Capped and Collared Remortgage
The mortgage market is literally flooded with a wide range of mortgage products, some of which are fixed rate remortgages, variable rate remortgages, and tracker remortgages. You could easily get overwhelmed with all these rates and products, and if you take the help of a qualified mortgage advisor or mortgage broker, they can easily guide you to the right product for you. If you are familiar with variable and tracker remortgages, you will be able to easily understand capped and collared remortgages.
Capped and Collared Remortgages Explained
As previously mentioned, you must know about variable rate remortgages to understand capped and collared remortgages better.
If you get a variable rate remortgage, the rate of interest you have to pay changes as and when your mortgage lender’s standard variable rate (SVR) changes. The SVR is slightly more than the Bank of England’s base rate and may or may not change when the base rate changes. A tracker remortgage is similar to a variable rate remortgage, except that its rate of interest is directly associated with the base rate and has nothing to do with the lender’s SVR.
1. Capped Remortgages
Capped remortgages are a type of variable rate remortgage. The word “cap” actually refers to “maximum,” and as its name suggests, a capped remortgage deal fixes a maximum rate of interest for your remortgage.

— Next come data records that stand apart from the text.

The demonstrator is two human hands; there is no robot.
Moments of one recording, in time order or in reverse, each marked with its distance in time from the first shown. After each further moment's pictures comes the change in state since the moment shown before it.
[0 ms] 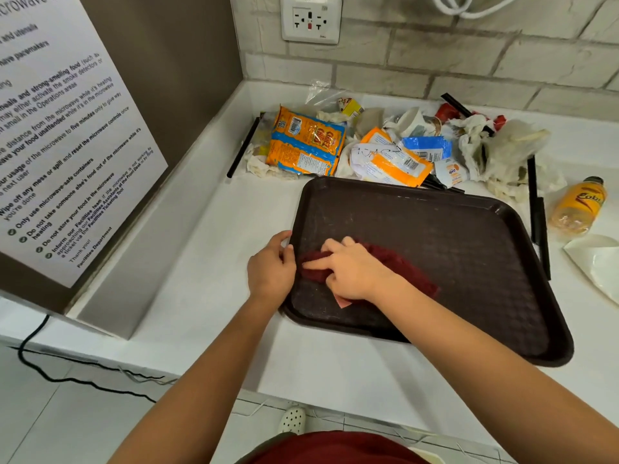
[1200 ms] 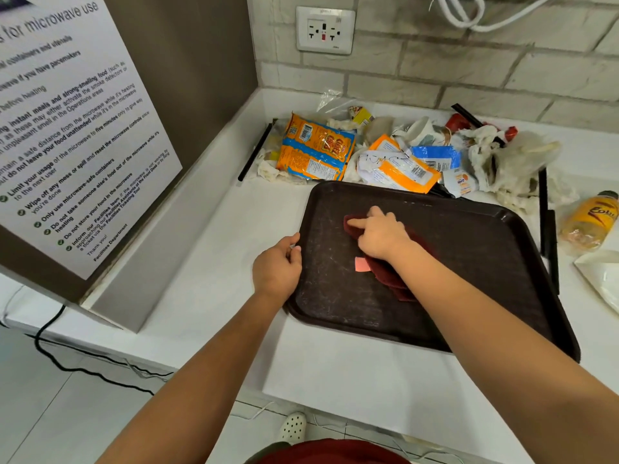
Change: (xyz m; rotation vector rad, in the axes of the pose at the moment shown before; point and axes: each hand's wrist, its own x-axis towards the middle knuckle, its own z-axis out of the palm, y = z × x) left_hand 0.004 -0.001 0.001 0.030 0.025 -0.012; right_hand 0.039 0.061 -0.021 0.086 0.043 0.398
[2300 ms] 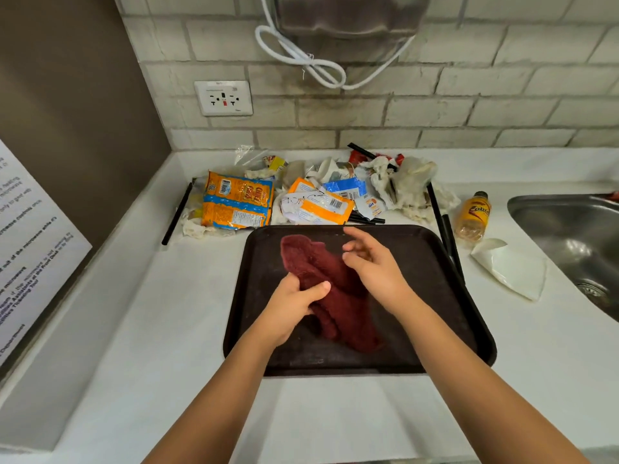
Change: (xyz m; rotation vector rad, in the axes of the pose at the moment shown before) left_hand -0.031 0.098 0.030 -0.864 -0.723 0.006; right_hand -0.109 0.051 -0.023 1.263 0.452 0.013
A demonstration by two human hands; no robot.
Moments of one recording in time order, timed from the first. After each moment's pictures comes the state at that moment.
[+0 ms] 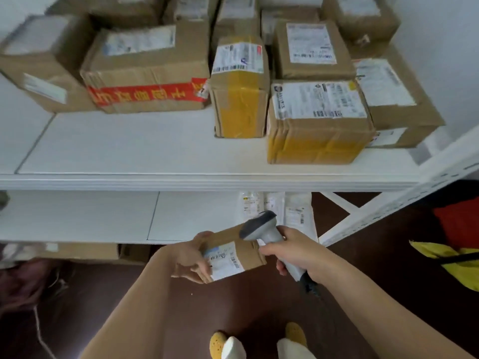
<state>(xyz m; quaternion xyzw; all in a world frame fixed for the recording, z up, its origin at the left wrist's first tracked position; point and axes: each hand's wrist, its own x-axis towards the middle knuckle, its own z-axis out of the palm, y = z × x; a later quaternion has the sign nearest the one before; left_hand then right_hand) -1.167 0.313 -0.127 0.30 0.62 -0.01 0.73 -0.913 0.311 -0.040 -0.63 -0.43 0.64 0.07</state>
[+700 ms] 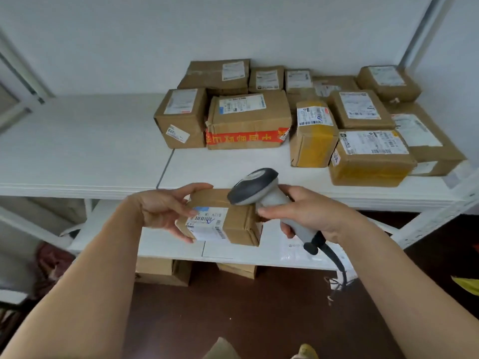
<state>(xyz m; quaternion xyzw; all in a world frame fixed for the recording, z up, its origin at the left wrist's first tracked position) -1.373 0.305 0.090 0.35 0.50 0.17 0.77 -1.057 0.279 0.143 -0.49 -0.60 0.61 0.14</state>
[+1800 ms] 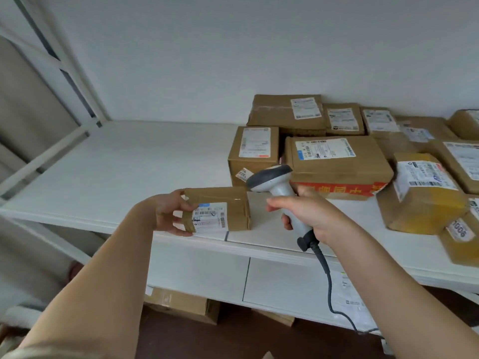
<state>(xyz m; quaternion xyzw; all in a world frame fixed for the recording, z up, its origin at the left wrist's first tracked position) -1.553 0.392 0.103 0.25 0.69 0.28 0.61 -1.248 0.401 0.144 -0.52 -0.53 0.61 0.27</state>
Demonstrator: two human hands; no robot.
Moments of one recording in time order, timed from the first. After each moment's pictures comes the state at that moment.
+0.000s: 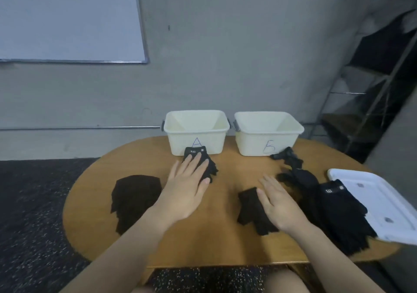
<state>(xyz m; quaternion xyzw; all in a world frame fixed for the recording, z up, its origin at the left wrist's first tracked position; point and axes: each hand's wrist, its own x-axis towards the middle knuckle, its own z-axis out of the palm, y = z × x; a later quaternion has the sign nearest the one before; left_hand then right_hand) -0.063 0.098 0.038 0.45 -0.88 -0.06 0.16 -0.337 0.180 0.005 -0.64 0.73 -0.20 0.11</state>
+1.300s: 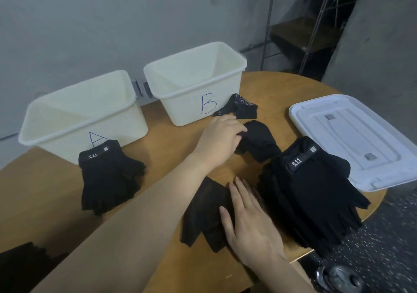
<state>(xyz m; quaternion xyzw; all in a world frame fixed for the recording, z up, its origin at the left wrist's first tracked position) -0.393 -0.029 -0.054 0.18 -0.96 -0.10 0.18 -0.380 0.180 -0.097 -0.52 0.83 -0.16 0.15</state>
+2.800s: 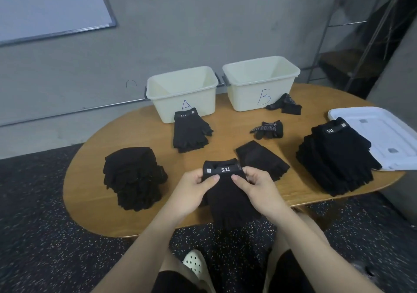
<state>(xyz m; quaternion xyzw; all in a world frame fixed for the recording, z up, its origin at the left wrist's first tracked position) -0.084 0.156 -0.014 0.43 -0.59 -0.63 0.27 -0.267 0.220 -0.050 -0.43 0.58 -0.54 0.44</state>
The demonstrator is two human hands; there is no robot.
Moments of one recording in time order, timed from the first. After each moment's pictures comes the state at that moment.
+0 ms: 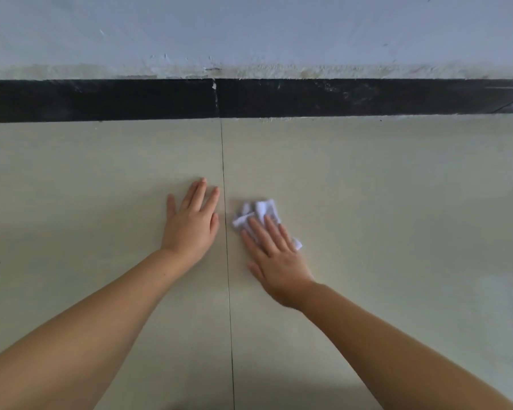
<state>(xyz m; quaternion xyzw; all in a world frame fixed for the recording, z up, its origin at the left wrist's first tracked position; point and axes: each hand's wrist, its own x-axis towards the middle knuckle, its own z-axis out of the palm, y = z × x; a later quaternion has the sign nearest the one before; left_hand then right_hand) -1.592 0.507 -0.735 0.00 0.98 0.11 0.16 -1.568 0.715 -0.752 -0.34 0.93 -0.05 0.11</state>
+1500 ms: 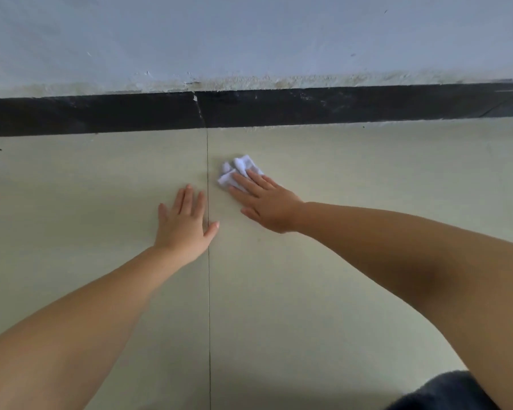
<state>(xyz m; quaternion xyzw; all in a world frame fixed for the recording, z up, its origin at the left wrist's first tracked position) -1.598 0.531 -0.728 -0.07 0.97 0.02 0.24 -1.693 0.722 -0.726 -0.43 0.87 -0.02 0.24</state>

If a borrower takes a capped remortgage loan, he/she is usually prepared to deal with any fluctuations in the rate of interest, but rests secure in the knowledge that the rate can never rise higher than the capped rate. For instance, if you have obtained a capped remortgage loan where the rate is capped at 5 percent, the rate you have to pay will never go higher than 5 percent irrespective of the changes in the lender’s SVR or the Bank of England’s base rate.
2. Collared Remortgages
Collared Remortgages also come under the category of variable rate remortgages and the word “collar” refers to “minimum,” which means that the rate can never become lower than the point at which it is collared.
For instance, if you take a collared remortgage loan, which has a collared rate of 2 percent, you will have to pay a minimum rate of 2 percent even if the base rate or the lender’s SVR drops lower than 2 percent.
Advantages of Capped and Collared Remortgages
Home owners who apply for a remortgage loan usually prefer capped and collared remortgages because they eliminate the insecurity of variable rate remortgages by either capping or collaring the rate or both. Some borrowers want the rate to be only capped, but not collared, in which case they can find several capped remortgage products in the market.
Capped and collared remortgages protect borrowers from sudden ups and downs in the mortgage market. Since they come under the category of variable rate remortgages, borrowers will have to be prepared for ups and downs, but they can rest assured that there will be a limit to these ups and downs.